When the Social Security Administration reviews a disability claim, they don't make a simple yes-or-no decision based on a diagnosis. Instead, they follow a structured five-step evaluation sequence. Step 5 is where many contested cases are ultimately decided — and understanding how it works can help claimants make sense of outcomes that might otherwise seem arbitrary.
Before diving into Step 5 specifically, it helps to understand where it sits in the process.
| Step | Question SSA Asks |
|---|---|
| 1 | Are you working above the Substantial Gainful Activity (SGA) threshold? |
| 2 | Is your condition severe enough to significantly limit basic work functions? |
| 3 | Does your condition meet or equal a listed impairment in SSA's Blue Book? |
| 4 | Can you still perform your past relevant work? |
| 5 | Can you perform any other work that exists in significant numbers in the national economy? |
SSA works through these steps in order. If a claim is denied at an earlier step, the evaluation stops. If a claimant makes it to Step 5, it means they've already established that their condition is severe, doesn't meet a listing, and prevents them from returning to their prior work. Now the burden shifts.
At Step 5, the SSA — or an Administrative Law Judge (ALJ) at the hearing level — must determine whether you can do any other type of work given your limitations, age, education, and work experience.
This is a significant shift from Step 4. At Step 4, the claimant must show they can't return to past work. At Step 5, the burden moves to SSA to demonstrate that other work exists. If SSA cannot show that suitable alternative work exists in significant numbers in the national economy, the claim is approved.

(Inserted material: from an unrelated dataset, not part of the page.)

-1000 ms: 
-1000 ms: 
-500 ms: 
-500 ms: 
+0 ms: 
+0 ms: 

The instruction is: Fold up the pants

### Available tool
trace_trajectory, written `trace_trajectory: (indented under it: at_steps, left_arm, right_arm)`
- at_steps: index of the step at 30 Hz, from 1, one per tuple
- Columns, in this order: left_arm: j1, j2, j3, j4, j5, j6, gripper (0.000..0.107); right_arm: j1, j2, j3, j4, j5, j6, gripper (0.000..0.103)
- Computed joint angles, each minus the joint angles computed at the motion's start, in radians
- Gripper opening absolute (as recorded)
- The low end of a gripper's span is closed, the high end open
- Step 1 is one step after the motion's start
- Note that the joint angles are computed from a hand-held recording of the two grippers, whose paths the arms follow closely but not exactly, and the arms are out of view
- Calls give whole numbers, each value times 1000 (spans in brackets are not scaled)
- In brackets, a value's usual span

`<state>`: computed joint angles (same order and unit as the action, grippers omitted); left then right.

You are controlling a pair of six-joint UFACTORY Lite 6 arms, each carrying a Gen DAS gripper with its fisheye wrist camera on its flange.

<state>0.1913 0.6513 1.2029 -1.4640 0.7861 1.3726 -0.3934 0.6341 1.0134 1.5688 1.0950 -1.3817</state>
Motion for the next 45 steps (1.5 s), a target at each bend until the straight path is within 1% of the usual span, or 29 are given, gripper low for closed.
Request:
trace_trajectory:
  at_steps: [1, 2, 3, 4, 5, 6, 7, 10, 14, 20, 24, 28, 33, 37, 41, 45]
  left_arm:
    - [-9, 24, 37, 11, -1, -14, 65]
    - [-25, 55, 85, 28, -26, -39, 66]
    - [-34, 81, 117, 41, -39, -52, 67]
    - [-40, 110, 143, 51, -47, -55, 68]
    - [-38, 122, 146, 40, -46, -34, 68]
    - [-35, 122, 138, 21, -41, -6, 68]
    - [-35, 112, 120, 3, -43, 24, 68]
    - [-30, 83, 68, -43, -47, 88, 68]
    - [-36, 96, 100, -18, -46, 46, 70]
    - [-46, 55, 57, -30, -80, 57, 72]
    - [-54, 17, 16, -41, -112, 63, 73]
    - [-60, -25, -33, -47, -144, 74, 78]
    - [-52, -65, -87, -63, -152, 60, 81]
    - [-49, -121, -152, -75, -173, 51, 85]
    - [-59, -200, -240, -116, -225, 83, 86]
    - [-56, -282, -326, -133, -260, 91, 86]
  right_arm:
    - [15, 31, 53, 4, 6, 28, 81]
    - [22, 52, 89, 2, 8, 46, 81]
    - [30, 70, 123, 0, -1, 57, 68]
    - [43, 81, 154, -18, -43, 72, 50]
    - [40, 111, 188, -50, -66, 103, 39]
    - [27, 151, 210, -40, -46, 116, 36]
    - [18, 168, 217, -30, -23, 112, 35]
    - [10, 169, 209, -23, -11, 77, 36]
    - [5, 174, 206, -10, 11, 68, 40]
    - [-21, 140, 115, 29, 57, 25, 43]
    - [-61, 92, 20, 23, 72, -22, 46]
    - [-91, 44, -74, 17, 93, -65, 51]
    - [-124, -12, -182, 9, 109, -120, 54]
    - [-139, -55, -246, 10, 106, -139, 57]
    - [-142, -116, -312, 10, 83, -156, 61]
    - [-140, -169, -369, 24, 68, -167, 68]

Four variables shape what Step 5 looks like for any individual:
1. Residual Functional Capacity (RFC) The RFC is SSA's assessment of what you can still do despite your impairments — how much you can lift, how long you can stand or sit, whether you can concentrate or interact with others. A more restrictive RFC (say, sedentary work only) narrows the pool of available jobs significantly.
2. Age SSA uses formal age categories that carry real weight at Step 5:
The older a claimant is, the harder SSA must work to justify that they can transition to new work. For claimants 55 and older, the analysis often changes substantially.
3. Education Whether someone completed high school, has vocational training, or has limited formal education affects what types of jobs SSA can reasonably argue they could perform.
4. Work Experience and Transferable Skills SSA considers whether skills from past jobs — scheduling, operating equipment, customer service — transfer to other occupations. Highly specialized or physical work with no transferable skills can weigh in a claimant's favor at Step 5.
For cases involving physical impairments at the sedentary or light exertion level, SSA uses the Medical-Vocational Guidelines, commonly called "the Grids." These are tables that cross-reference RFC level, age, education, and work history to produce a directed finding — either "disabled" or "not disabled."
The Grids were designed to bring consistency to Step 5 decisions. A claimant who is 55 or older, limited to sedentary work, with no transferable skills and a limited education, for example, may grid out as disabled under the rules — regardless of whether specific jobs theoretically exist.
However, the Grids don't apply automatically to everyone. When non-exertional limitations are involved — such as mental health impairments, pain, or sensory limitations — SSA typically calls on a Vocational Expert (VE) to testify about what work, if any, the claimant could realistically perform.
At the hearing level, ALJs routinely rely on VE testimony to resolve Step 5. The ALJ poses hypothetical questions to the VE describing a claimant with specific limitations and asks whether jobs exist for such a person.
This is where the RFC becomes critical. If a claimant's attorney can challenge the RFC — arguing it understates limitations based on medical records, treating physician opinions, or the claimant's own testimony — the hypothetical changes, and so does the VE's answer. A VE who says 50,000 jobs exist under one RFC may say zero jobs exist under a more restricted one.
Initial denials often reach hearing level before Step 5 is properly examined. At the ALJ stage, where evidence is more fully developed and VE testimony is taken, Step 5 becomes the operative question for a large share of approved claims.
The outcome depends heavily on documentation: how thoroughly treating physicians have described functional limitations, whether RFC assessments reflect the full picture, and whether the ALJ's hypotheticals to the VE accurately captured what the claimant can and cannot do.
What the Grids say, what a VE concludes, and how an RFC is written all interact differently depending on the specific details of each case — details that exist only in the claimant's own medical record, work history, and file.